H.264 vs. Other Codecs: Why It's Still Widely Used
Newer codecs like H.265 (HEVC) and AV1 offer better compression at equivalent quality, but H.264 remains dominant because of its near-universal hardware and software support. H.265 files are roughly half the size of H.264 at the same quality, but not every platform, browser, or device can decode it without issues.
| Codec | Compression Efficiency | Compatibility | Hardware Decoding |
|---|---|---|---|
| H.264 | Good | Near-universal | Almost all devices |
| H.265 / HEVC | Better (~40–50% smaller) | Broad but not universal | Most modern devices |
| AV1 | Excellent | Growing (web-focused) | Newer hardware only |
| VP9 | Good | Strong in browsers | Most modern devices |
If your goal is the widest possible compatibility — especially for web delivery, email, or unknown playback environments — H.264 is still the practical default.
Variables That Determine the Right Approach for Your Situation
The "best" way to encode to H.264 isn't fixed — it shifts based on several factors:
Source material: A 4K RAW camera file needs different handling than a 720p screen recording.

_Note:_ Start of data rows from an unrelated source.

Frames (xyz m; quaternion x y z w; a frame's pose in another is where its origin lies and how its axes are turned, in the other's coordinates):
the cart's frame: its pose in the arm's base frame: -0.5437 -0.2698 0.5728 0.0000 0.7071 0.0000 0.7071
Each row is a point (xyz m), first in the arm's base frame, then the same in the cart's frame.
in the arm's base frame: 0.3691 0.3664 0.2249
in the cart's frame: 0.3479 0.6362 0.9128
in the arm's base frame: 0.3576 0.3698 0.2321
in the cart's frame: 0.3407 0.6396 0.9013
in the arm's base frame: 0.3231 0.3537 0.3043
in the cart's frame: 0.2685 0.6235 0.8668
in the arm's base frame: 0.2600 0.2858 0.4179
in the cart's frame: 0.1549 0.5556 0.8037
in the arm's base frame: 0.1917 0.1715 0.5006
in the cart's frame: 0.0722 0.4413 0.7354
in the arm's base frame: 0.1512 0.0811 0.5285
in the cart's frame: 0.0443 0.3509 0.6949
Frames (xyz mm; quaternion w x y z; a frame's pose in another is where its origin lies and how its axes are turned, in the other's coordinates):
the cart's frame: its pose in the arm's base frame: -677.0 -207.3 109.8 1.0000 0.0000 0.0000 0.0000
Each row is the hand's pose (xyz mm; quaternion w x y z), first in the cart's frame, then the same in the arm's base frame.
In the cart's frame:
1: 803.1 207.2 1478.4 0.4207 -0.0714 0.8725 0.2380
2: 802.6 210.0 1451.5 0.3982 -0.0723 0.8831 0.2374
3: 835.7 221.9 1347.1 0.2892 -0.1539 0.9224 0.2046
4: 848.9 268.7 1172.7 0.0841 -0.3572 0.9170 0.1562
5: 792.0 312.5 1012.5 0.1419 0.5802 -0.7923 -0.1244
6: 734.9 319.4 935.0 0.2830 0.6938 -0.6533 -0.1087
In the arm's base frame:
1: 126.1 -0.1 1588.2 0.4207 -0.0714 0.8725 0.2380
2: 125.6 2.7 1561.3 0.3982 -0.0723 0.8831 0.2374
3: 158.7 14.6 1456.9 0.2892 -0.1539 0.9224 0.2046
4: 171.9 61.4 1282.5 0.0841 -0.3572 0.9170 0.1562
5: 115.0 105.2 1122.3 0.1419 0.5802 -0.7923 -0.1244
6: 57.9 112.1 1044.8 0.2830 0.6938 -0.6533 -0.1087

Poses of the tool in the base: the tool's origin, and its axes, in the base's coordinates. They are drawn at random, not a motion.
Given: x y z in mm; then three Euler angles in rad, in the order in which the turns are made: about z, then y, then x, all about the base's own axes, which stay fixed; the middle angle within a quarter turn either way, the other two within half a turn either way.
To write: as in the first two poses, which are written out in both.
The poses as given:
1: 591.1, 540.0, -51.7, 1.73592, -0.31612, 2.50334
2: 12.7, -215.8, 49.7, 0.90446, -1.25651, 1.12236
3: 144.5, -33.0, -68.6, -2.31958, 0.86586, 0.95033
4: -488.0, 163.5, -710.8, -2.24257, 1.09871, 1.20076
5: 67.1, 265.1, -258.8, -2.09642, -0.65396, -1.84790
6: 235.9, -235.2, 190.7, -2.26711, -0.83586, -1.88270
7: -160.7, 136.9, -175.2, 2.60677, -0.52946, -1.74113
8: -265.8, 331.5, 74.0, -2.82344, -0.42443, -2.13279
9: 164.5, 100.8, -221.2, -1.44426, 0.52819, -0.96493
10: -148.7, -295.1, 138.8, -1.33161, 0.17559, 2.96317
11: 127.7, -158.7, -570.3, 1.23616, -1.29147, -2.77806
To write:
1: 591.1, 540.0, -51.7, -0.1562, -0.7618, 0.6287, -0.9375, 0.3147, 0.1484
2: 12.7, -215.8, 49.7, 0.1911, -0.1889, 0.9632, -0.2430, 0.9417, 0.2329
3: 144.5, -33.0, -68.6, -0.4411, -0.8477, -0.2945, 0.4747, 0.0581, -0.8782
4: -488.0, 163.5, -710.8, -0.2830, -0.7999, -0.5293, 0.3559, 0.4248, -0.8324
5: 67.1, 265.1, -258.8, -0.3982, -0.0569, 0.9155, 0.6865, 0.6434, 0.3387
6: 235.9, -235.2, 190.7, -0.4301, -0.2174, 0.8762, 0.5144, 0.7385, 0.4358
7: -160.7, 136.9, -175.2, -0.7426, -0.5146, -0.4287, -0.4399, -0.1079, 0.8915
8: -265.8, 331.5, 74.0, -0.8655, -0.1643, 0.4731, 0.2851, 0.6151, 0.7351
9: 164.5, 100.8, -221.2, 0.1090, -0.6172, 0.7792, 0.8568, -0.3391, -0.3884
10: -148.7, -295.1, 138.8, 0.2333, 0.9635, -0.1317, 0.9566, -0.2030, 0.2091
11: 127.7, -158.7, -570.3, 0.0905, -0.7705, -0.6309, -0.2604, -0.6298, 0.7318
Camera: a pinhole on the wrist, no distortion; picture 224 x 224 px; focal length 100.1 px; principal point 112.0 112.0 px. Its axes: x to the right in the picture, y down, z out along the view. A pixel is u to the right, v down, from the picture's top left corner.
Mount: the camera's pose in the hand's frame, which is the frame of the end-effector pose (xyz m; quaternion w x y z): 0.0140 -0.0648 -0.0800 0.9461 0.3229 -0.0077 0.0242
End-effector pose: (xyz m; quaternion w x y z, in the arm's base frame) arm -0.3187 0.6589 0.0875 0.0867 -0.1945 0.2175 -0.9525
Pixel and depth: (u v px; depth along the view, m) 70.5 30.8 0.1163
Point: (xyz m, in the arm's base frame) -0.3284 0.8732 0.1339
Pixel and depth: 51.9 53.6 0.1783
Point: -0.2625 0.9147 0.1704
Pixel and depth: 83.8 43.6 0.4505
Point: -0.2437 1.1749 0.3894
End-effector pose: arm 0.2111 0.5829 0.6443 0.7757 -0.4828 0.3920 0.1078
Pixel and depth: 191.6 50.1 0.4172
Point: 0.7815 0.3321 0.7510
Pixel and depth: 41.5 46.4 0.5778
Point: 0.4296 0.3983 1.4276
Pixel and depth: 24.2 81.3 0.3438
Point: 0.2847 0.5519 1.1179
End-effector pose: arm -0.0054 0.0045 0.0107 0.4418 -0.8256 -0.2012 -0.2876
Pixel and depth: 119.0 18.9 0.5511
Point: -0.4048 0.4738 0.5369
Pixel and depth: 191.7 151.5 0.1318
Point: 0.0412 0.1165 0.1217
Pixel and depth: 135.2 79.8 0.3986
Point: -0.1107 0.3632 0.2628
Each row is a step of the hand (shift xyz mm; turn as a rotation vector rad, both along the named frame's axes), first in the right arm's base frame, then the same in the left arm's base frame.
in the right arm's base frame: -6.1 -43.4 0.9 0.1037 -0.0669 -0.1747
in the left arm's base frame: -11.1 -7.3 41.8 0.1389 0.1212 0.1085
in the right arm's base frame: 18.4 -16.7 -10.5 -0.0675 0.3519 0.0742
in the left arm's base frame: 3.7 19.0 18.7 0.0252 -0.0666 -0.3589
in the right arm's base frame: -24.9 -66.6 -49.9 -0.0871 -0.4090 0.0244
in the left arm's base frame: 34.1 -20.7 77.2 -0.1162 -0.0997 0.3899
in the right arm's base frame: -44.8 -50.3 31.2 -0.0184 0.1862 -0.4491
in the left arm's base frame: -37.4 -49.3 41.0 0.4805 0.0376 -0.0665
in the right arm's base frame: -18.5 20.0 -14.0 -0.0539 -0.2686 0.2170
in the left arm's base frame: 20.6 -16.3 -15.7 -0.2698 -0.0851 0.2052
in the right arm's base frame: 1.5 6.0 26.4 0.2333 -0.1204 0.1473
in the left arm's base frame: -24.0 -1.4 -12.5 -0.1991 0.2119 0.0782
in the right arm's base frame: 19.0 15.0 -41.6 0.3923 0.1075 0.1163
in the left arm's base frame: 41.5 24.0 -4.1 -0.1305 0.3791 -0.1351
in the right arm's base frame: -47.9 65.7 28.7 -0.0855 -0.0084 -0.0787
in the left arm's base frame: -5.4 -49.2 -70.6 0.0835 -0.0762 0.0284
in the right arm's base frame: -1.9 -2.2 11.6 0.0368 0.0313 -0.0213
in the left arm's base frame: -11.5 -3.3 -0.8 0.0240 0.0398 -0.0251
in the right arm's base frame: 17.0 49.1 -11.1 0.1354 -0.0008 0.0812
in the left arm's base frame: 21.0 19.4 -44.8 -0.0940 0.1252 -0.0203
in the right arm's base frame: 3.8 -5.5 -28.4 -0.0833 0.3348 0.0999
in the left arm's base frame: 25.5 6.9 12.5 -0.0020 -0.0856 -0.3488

Higher-resolution or higher-bitrate source files take longer to encode and require more processing power.
Intended use: Web video optimized for streaming needs different bitrate targets than an archival file or a video meant for broadcast. Streaming platforms like YouTube re-encode uploaded files anyway, so you don't need to over-engineer quality on your end.
Hardware capability: H.264 encoding can be done in software (slower, more CPU-intensive) or accelerated via GPU using technologies like NVENC (NVIDIA), QuickSync (Intel), or AMF (AMD). Hardware encoding is faster but sometimes produces slightly larger files at equivalent quality compared to software encoding.
Output container: H.264 video is most commonly wrapped in .mp4, but .mkv and .mov are also compatible. The choice affects metadata handling, chapter support, and compatibility with specific players or editors.
Batch processing needs: Encoding one file is trivial. Encoding hundreds of files efficiently requires a workflow — FFmpeg scripts, a queue-based GUI, or a dedicated media server tool.
What "Good" Quality Looks Like
There's no single correct quality setting because it depends on the source, resolution, and where the video will be displayed. As a general orientation:
- CRF 18 is often considered near-visually lossless for most content
- CRF 23 is a common default that balances quality and file size
- CRF 28+ produces noticeably softer results, appropriate only when file size is the primary constraint
These aren't guarantees — actual output quality also depends on the complexity of your source footage, the preset used, and the player rendering the final file.
The gap between understanding the encoding process and choosing the right settings for your workflow comes down to factors only you can evaluate: what you're encoding, where it's going, and what hardware you're working with.